**Your instructions**
In the listing below, locate the line containing "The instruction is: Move" and the line containing "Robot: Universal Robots". Output both of them and every line between, exactly as written, and nothing more.

**Data records**
------

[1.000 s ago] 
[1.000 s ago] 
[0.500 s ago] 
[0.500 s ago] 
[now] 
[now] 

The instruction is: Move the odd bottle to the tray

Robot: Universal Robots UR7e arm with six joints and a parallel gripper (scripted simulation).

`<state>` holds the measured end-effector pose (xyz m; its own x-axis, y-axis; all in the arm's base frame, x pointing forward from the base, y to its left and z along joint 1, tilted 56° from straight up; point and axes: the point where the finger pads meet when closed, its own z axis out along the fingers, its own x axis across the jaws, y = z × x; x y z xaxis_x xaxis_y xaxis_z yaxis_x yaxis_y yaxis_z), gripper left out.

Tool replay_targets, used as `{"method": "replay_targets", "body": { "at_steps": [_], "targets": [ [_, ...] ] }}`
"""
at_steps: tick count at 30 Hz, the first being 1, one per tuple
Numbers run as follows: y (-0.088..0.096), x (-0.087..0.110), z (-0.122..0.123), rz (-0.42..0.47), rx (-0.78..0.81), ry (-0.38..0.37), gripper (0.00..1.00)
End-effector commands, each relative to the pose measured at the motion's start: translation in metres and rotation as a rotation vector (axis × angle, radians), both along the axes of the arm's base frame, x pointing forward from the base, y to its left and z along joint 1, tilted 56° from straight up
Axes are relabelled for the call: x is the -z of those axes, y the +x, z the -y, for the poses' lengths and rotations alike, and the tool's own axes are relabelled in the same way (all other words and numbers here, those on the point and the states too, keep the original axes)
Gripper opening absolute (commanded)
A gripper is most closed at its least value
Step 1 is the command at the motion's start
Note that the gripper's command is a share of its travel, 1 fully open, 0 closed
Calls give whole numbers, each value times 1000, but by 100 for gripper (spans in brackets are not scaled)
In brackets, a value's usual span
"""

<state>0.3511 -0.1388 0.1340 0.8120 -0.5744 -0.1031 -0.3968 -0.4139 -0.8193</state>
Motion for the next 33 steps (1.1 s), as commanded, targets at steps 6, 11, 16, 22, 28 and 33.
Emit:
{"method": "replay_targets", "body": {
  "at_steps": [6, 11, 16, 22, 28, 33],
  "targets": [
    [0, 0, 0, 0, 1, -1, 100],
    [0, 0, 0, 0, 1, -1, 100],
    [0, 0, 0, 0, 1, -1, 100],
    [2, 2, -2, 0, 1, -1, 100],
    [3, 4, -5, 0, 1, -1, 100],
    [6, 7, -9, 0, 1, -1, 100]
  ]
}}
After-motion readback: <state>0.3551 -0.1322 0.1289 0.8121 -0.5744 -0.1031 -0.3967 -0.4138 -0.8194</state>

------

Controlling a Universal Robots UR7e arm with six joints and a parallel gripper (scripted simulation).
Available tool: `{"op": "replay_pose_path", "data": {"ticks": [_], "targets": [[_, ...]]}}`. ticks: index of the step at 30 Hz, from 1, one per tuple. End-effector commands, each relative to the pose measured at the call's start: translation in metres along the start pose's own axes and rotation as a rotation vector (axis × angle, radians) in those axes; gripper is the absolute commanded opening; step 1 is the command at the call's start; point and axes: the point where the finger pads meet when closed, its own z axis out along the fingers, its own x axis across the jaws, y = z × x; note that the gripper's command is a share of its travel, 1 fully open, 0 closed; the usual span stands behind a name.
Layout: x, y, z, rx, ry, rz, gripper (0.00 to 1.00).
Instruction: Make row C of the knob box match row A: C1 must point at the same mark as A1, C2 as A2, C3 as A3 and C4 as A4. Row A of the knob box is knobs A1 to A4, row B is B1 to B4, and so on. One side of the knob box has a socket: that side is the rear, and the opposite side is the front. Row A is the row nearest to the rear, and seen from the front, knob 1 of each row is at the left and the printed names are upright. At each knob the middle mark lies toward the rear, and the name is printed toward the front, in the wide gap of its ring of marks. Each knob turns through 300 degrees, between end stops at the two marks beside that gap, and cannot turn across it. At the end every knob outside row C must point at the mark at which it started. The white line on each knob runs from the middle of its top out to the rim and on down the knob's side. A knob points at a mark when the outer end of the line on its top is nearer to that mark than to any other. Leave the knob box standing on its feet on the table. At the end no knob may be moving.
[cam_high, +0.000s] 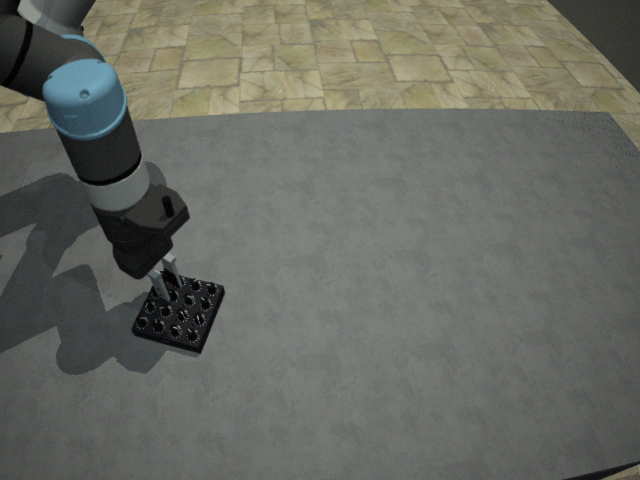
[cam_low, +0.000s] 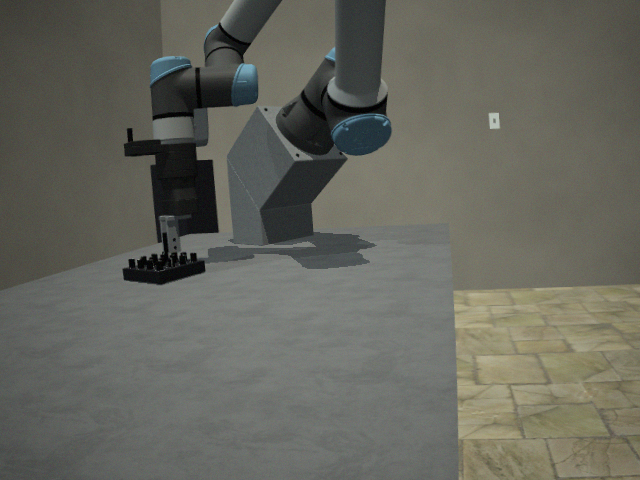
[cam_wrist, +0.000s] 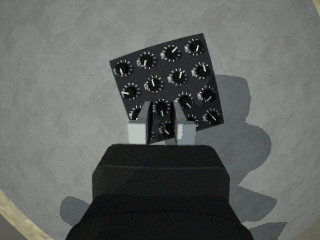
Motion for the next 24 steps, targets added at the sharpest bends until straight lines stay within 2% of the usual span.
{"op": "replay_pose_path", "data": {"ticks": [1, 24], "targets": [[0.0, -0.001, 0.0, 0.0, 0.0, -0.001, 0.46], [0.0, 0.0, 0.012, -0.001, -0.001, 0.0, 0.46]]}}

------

**Solution to this problem**
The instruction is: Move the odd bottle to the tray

Robot: Universal Robots UR7e arm with six joints and a parallel gripper (scripted simulation).

This concludes the output.